The chest supported row is performed by pulling dumbbells towards your ribs while supported by a bench.
Here's a breakdown of how to perform a chest-supported row, incorporating information from the provided reference:
Steps for a Chest Supported Row
- Setup: Position yourself on an incline bench with your chest firmly supported against the pad. You should be stable and comfortable.
- Grip: Grab a dumbbell in each hand with a neutral grip (palms facing each other).
- Starting Position: Let the dumbbells hang straight down towards the floor. This is your starting position.
- Pull the Dumbbells: Pull the dumbbells up towards your chest or ribs.
- Focus on squeezing your shoulder blades together.
- Keep your elbows and hands moving back toward your hips.
- Peak Contraction: Once the dumbbells reach your ribs, pause briefly to fully contract your back muscles.
- Lower: Slowly lower the dumbbells back to the starting position.
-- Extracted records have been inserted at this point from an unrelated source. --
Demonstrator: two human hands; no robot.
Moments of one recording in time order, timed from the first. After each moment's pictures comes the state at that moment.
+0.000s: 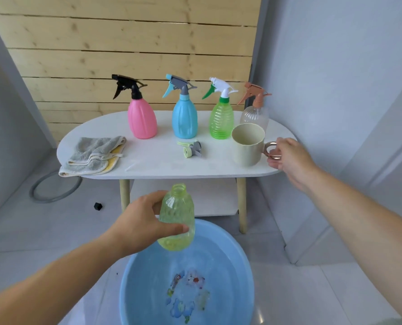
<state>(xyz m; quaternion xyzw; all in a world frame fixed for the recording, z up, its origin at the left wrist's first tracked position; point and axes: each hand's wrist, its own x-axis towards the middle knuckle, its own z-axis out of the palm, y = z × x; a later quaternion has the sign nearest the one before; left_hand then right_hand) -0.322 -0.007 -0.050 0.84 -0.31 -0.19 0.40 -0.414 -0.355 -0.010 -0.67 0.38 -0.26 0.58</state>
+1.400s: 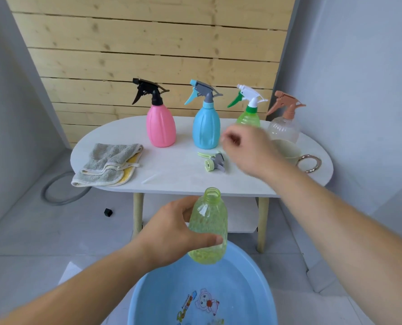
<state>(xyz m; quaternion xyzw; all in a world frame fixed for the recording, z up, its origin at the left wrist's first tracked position) -0.300 -0.029 -0.039 0.80 -0.33 -0.23 0.45 -0.302 -0.262 0.025 -0.93 0.11 -0.25 0.26</state>
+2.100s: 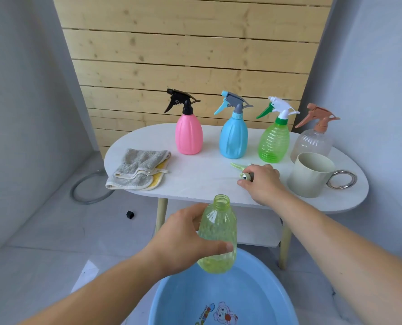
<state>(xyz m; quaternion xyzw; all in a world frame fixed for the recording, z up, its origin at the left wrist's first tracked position) -0.285 0.000 -0.040 0.81 -0.28 -0.22 0.46 -0.265 -0.264 -0.054 -0.94 0.25 -0.10 0.22</state>
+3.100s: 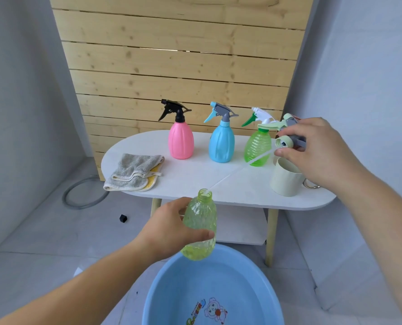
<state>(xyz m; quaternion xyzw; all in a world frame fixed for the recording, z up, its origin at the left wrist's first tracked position) -0.289 0.009 -0.026 0.85 -0.26 -0.18 0.43 -0.388 -0.260 0.103 -0.93 0.18 -0.26 0.18</state>
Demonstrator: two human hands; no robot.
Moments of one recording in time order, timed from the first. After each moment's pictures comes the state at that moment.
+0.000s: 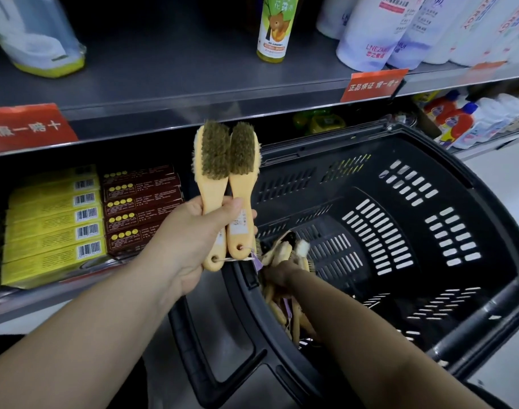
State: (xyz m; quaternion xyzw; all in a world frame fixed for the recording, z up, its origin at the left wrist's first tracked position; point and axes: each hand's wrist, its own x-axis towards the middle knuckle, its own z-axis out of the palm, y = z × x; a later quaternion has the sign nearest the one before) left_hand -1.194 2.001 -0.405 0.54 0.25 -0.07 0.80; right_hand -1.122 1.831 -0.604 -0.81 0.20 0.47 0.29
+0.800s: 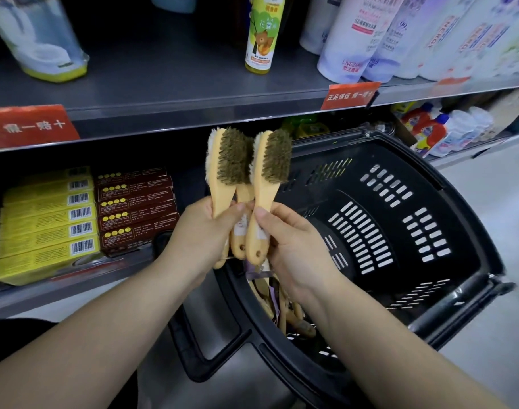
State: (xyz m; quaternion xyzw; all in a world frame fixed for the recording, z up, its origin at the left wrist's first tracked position) left_hand -1.205 1.977 -0.406 0.70 0.21 0.01 0.68; right_hand -1.186 1.852 -0.397 -0.59 0.05 0.27 0.76
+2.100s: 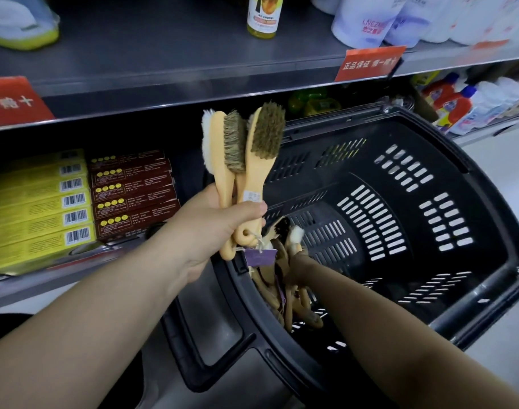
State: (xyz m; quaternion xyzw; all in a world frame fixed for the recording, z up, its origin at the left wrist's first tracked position) left_hand -1.192 1.982 -0.409 0.63 0.21 -0.14 0.74; right_hand -1.129 1.792 -0.566 -0.89 -0.03 0.46 0.06
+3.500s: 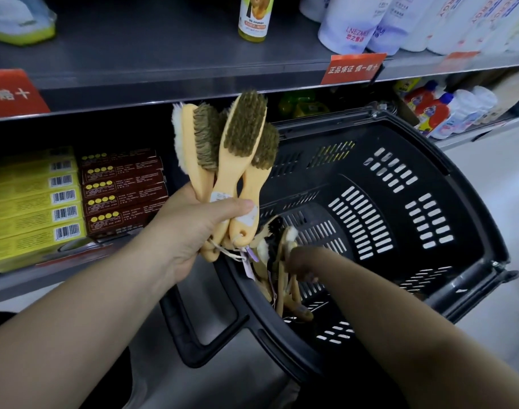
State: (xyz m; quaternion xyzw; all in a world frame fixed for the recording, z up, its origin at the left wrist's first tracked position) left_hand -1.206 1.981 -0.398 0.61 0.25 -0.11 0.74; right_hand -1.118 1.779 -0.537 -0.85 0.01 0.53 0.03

Maintain control during the descent.
- Repetitions: Repeat the steps for your desired number of repetitions.
Key Points
- Maintain Control: Avoid jerking or using momentum. Focus on controlled movements throughout the exercise.
- Elbow Position: Keep your elbows close to your body. Avoid letting them flare out.
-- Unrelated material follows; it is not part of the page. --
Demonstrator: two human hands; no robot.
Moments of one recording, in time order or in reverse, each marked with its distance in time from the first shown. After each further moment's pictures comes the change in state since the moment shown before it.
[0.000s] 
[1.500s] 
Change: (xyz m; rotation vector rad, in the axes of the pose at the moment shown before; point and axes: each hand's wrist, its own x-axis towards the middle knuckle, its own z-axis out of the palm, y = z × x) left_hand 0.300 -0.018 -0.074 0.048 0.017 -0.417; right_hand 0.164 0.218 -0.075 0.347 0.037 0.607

- Back Straight: Maintain a straight back throughout the movement. The support of the bench is crucial for stability.
- Focus on Back Muscles: Concentrate on using your back muscles to pull the weight, not your arms.
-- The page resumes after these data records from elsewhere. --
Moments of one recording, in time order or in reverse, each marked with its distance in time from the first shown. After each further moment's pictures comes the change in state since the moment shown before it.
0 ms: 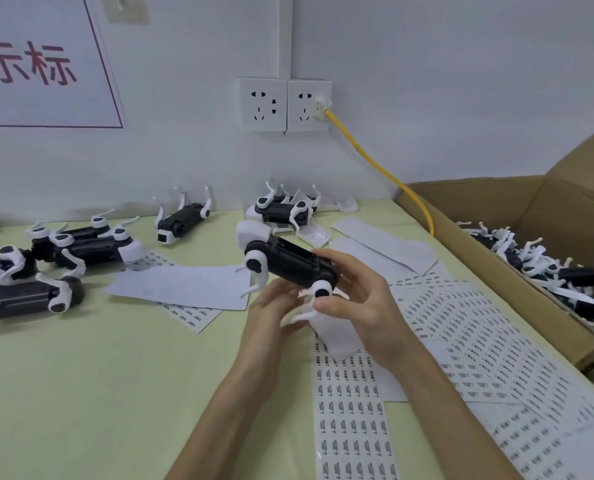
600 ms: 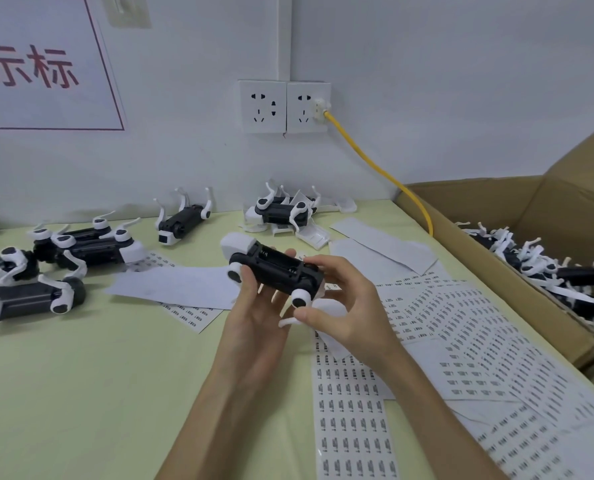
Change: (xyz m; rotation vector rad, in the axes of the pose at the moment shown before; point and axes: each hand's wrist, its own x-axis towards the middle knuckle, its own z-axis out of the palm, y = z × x) left_hand 0.003 -0.001 -0.014 -0.501 -0.095 0.068; right_hand -0.006 0.001 0.019 -0.341 0.083 -0.102
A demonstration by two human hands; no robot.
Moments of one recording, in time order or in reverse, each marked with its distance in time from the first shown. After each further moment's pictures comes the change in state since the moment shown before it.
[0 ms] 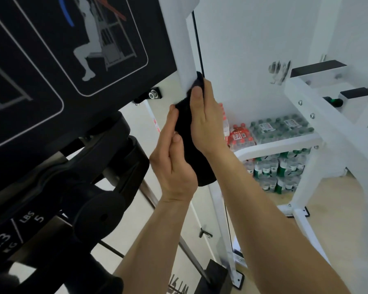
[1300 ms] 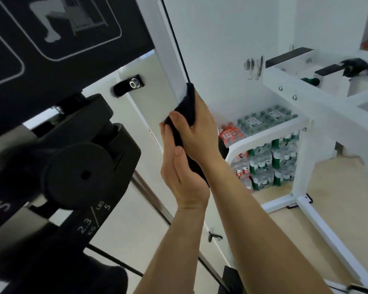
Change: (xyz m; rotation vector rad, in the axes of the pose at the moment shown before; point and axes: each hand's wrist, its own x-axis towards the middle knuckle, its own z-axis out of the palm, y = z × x) left_hand -0.045 -0.043 0.002 -0.157 -0.018 -0.126; right_hand -0.044 0.035 0.008 -0.215 0.161 -0.006
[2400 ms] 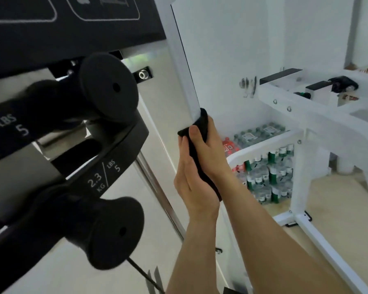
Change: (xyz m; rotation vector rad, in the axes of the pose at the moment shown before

- Range of Motion: The goal is to pull the dumbbells up to about the bench or back up to your ribs. Do not compromise form to pull higher than this.
- Breathing: Exhale during the pull and inhale during the lowering phase.
Benefits
- Isolates Back Muscles: Provides excellent isolation of the back muscles by minimizing the use of other muscles.
- Reduces Lower Back Stress: The chest support reduces the stress on your lower back.
- Improves Posture: Strengthens the back muscles needed for good posture.